I recently had the opportunity to participate in a panel discussion on the topic of advanced analytics and data driven businesses for a gathering of senior executives from very large, mostly traditional enterprises.
One of the other speakers, a senior partner at a prestigious strategy consulting firm, kicked off by lamenting the lack of data driven decision making he sees at the senior level of most organizations. He described a typical meeting where someone on the team presents data, and then the group reverts to the HPPO decision rule, (i.e. the Highest Paid Person’s Opinion.)
I couldn’t help but note that I find the distinction between data and intuition a troubling false dichotomy. Why?
While there’s no question that many decisions are made without data (or even contrary to data), it’s equally dangerous to suggest that decisions must be made based only on data that is overtly considered. Put differently, the answer to the question “Is intuition at odds with data driven decision making?” should be a resounding “No.”
In Blink, The Power of Thinking Without Thinking, Malcolm Gladwell captures the essence of why this is true:
“...our world requires that decisions be sourced and footnoted, and if we say how we feel, we must also be prepared to elaborate on why we feel that way...We need to respect the fact that it is possible to know without knowing why we know and accept that - sometimes - we're better off that way.”
More bluntly, as supreme court judge Potter Stewart replied after struggling to create a concise definition of pornography, “I know it when I see it.”
The human brain is the most powerful data collection and processing system in the world; every day, it enables us to process and interpret the world around us, even if we’re unaware of what factors are influencing us or are unable to express the rules by which we’re making a decision. That leads us to the false dichotomy of relying - seemingly blindly - on expert experience, or making a “quantitative” decision based on “hard data.” Never mind that until recently, this data likely only represented a sliver of the complexity that exists in everyday life or business. While of course not universally true, in many cases that highly paid person is in that position as a result of experience -- experience resulting in both exposure to a broader universe of influences and the development of better decision making criteria.
The recent advances in “Big Data” technology -- the ability to collect, store, and process vast amounts of data -- has enabled us to assemble an increasingly comprehensive record of our daily interactions with the world. This record now resembles human memory, (i.e. a store of information regardless of whether it is explicitly deemed to be useful.)

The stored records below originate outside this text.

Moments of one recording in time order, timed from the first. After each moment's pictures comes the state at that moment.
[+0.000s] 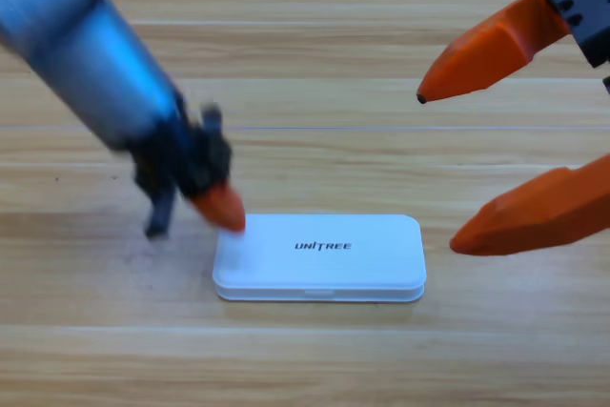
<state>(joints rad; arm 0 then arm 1) -0.68 1.82 -1.30 0.73 -0.32 0.78 0.94 1.43 -1.38 0.72 0.48 -0.47</state>
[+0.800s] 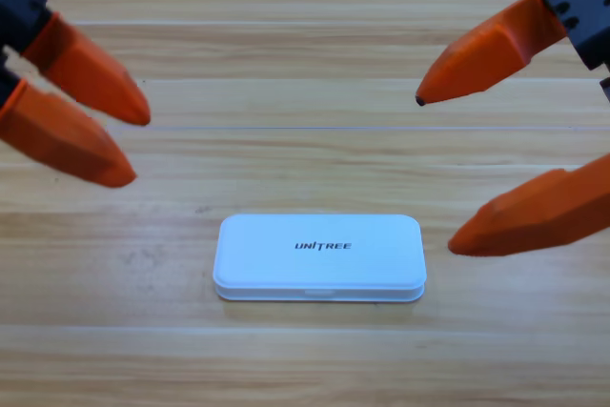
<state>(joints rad) -0.76 1.42 -1.53 1.11 -0.43 0.60 0.94 1.43 -1.38 0.72 0.48 -0.47</state>
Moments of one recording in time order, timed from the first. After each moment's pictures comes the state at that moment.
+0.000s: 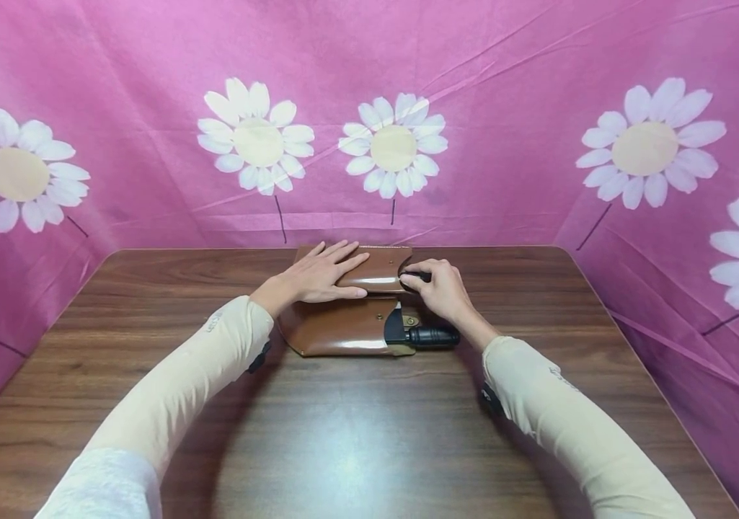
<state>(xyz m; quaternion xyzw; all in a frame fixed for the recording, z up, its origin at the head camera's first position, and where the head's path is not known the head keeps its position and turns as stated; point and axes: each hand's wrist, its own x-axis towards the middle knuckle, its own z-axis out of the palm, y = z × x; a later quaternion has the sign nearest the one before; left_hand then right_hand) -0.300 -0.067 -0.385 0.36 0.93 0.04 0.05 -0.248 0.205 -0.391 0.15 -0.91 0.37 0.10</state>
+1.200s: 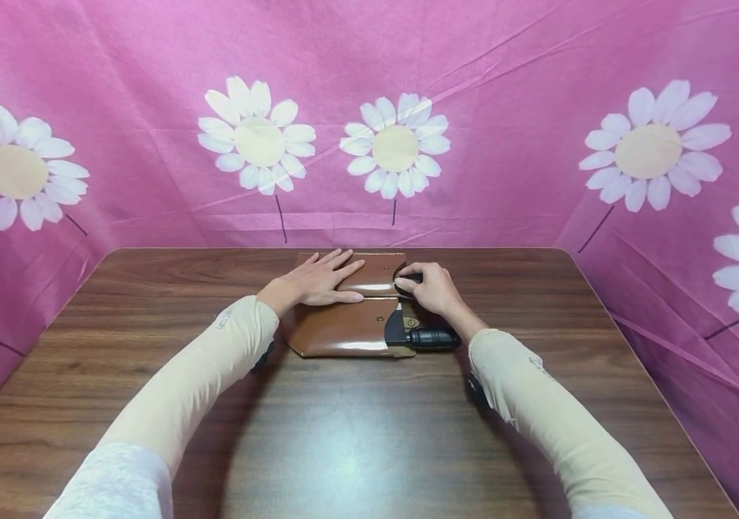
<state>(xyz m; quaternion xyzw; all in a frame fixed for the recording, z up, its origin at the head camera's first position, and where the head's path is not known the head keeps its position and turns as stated) -0.309 -0.070 -0.401 0.33 0.94 0.02 0.12 -0.271 0.198 -0.404 0.12 -0.93 0.36 0.01</state>
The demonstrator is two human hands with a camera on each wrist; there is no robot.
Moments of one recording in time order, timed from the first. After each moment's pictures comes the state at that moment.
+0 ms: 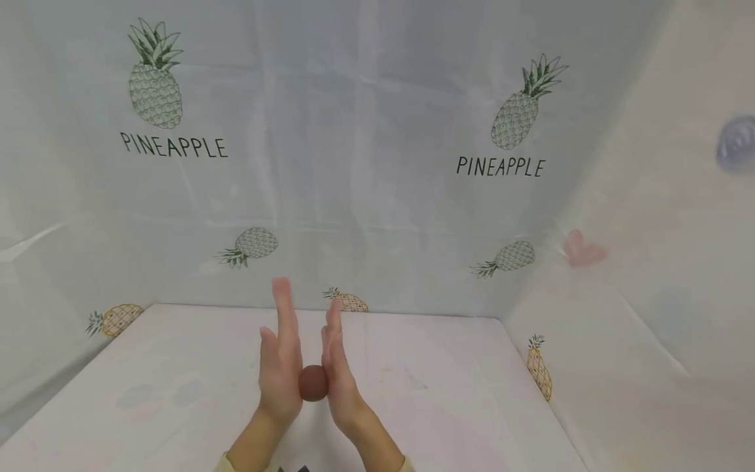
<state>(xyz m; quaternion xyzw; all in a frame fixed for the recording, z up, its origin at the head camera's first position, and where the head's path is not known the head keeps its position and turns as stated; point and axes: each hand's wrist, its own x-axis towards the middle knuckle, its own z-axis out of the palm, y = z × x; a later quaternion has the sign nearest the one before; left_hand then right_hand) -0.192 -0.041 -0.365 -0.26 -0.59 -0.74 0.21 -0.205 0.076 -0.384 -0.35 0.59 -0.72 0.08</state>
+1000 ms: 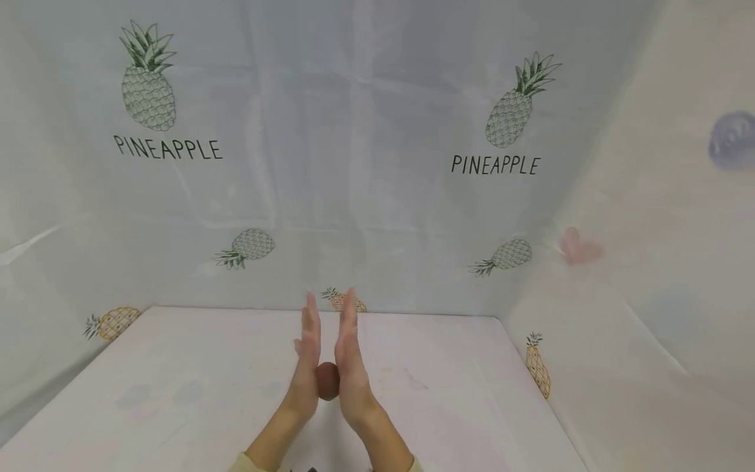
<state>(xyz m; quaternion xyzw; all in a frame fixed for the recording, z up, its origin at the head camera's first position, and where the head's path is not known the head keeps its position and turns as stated) -0.218 -0.021 -0.405 -0.20 -0.69 -0.67 0.18 -0.200 0.093 -0.367 -0.34 0.62 -0.71 0.00</state>
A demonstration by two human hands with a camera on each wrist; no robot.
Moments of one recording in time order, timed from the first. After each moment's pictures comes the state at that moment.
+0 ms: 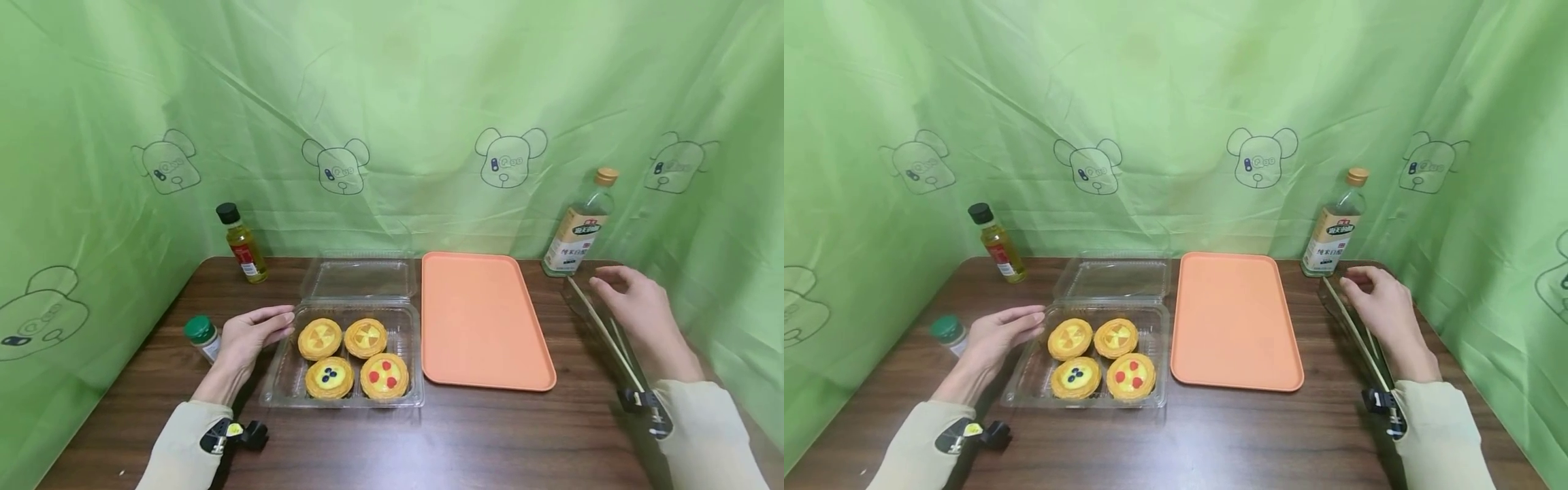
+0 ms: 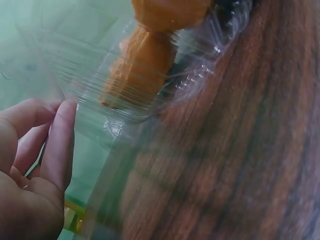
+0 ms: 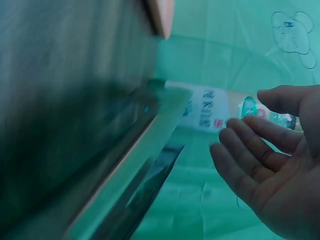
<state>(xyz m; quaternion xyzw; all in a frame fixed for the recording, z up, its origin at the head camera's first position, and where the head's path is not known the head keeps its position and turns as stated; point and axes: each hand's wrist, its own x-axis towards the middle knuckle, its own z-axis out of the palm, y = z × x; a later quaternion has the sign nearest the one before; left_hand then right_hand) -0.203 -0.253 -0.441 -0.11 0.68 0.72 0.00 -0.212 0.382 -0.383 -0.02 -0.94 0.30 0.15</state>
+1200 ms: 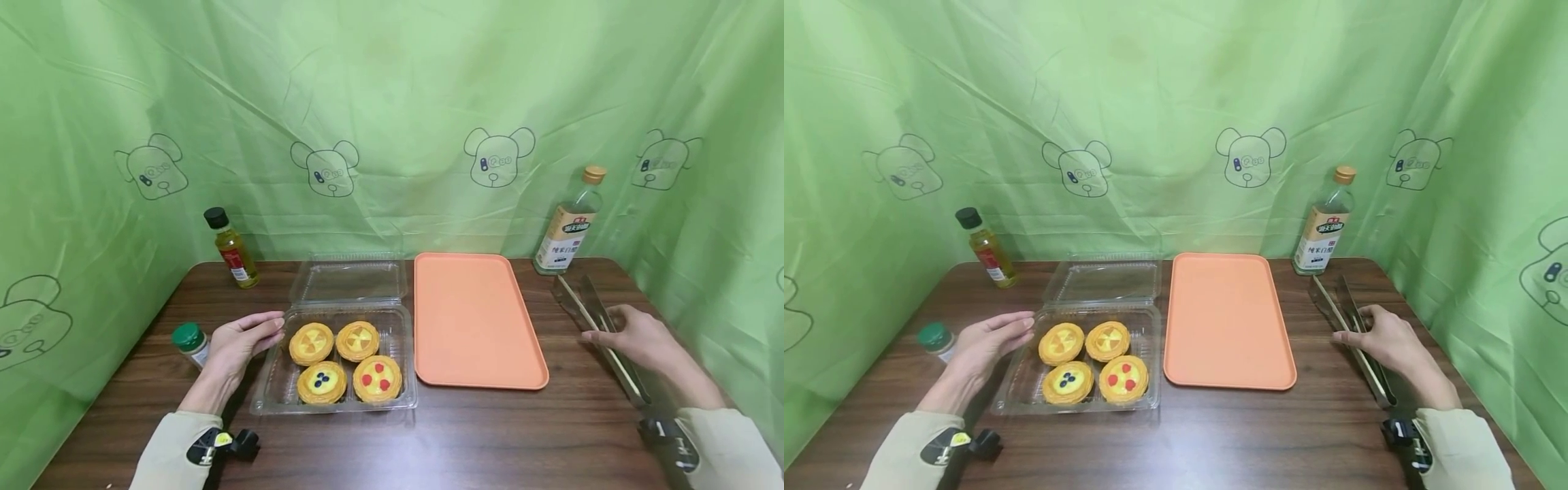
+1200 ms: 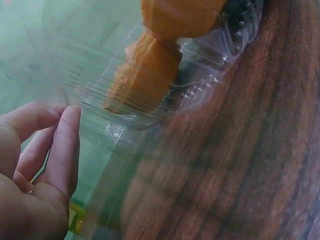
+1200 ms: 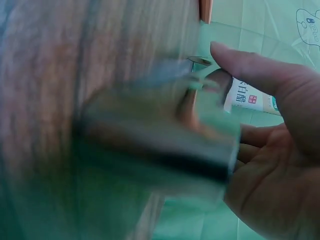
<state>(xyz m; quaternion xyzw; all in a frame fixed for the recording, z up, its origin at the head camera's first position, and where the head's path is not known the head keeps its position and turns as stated) -0.202 -0.256 -0.442 -0.12 0.66 0.74 0.02 -0.182 0.423 -0.413 -0.01 -0.98 0.20 -0.01</state>
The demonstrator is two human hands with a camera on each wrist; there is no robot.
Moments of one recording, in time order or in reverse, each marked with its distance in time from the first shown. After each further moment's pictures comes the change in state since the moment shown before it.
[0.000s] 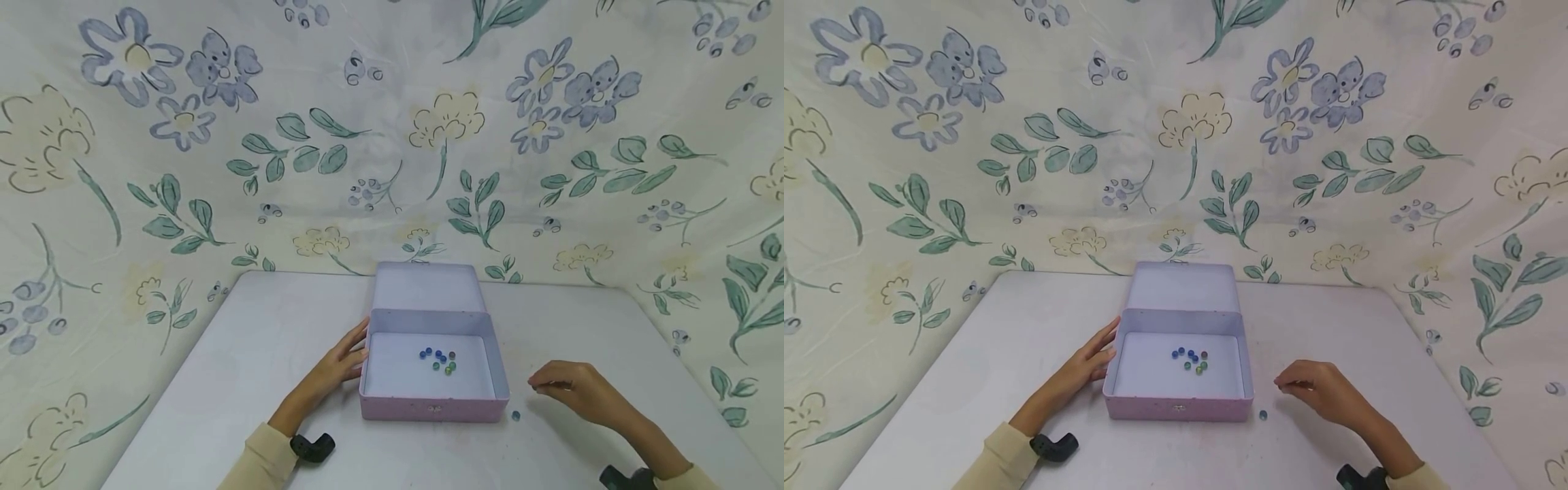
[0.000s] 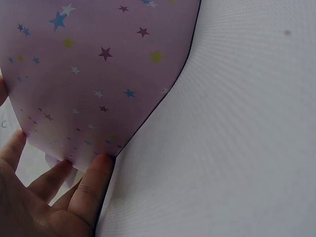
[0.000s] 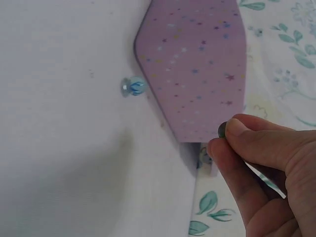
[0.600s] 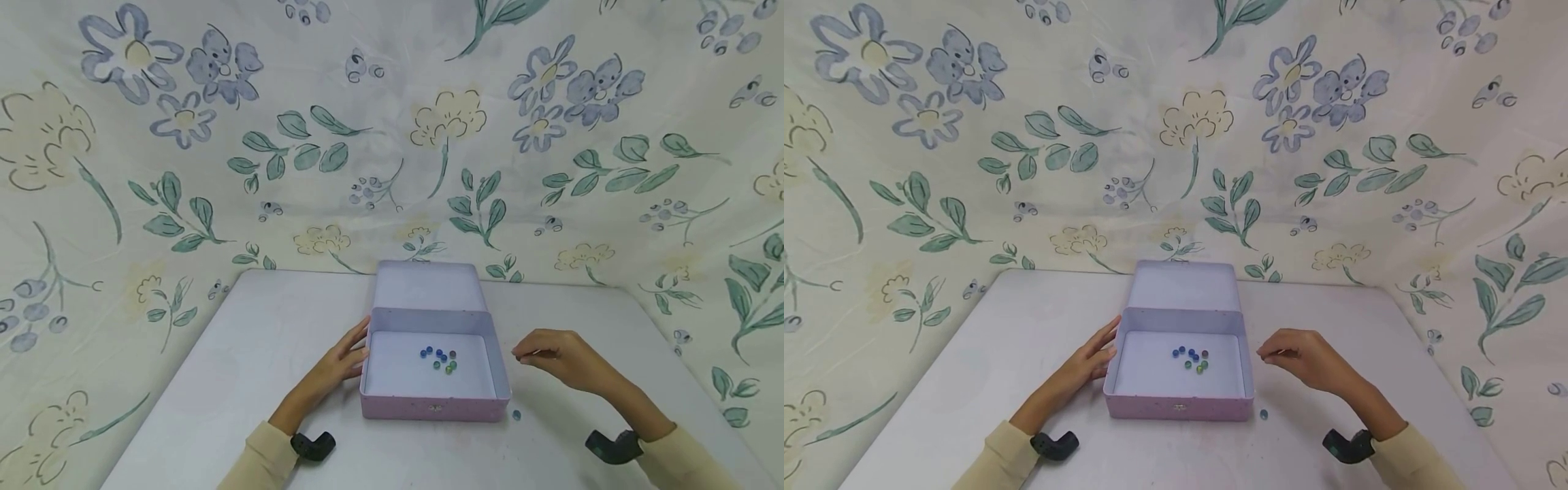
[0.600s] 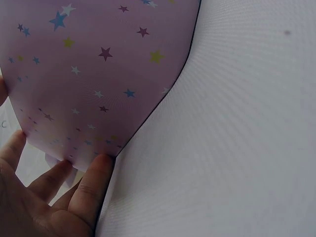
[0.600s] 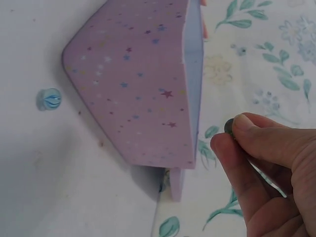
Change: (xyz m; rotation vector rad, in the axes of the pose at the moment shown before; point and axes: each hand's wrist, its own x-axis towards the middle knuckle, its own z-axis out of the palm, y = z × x) left_hand 0.001 -0.003 0.000 0.000 0.001 -0.002; right_hand 0.049 -0.016 -0.019 0.012 -0.018 -0.034
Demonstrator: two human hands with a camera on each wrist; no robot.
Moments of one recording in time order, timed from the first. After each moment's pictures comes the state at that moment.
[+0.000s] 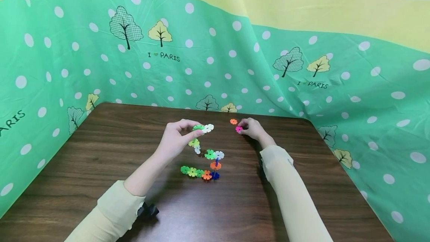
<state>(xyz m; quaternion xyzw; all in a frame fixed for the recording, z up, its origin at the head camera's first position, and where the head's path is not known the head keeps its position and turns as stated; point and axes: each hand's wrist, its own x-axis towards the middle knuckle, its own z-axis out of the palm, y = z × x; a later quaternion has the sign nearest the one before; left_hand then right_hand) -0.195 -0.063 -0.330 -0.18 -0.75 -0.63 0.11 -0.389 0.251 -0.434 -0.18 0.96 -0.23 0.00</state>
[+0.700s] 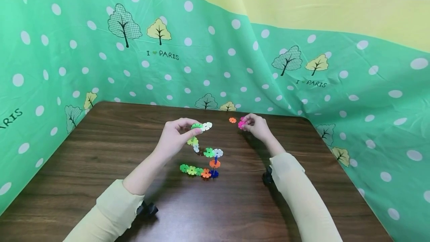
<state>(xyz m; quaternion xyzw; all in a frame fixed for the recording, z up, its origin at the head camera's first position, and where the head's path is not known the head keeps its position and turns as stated) -0.195 -0.064 -0.331 -0.17 -0.74 -0.64 0.10 -0.358 0.254 -0.413 -0.15 0.91 -0.38 -0.06</state>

It’s precisely this conundrum that has ignited the resurgence of interest in artificial intelligence and machine learning. As The Economist recently noted, “Machine learning is exactly what it sounds like: an attempt to perform a trick that even very primitive animals are capable of, namely learning from experience.” When coupled with this rapidly expanding digital record of our daily lives, the power of machine learning becomes its ability to observe the patterns of human decision making and infer the complex rules by which decisions are being made. By understanding which outcomes were good vs those that were less good, we can create a synthetic expertise approaching that of expert humans.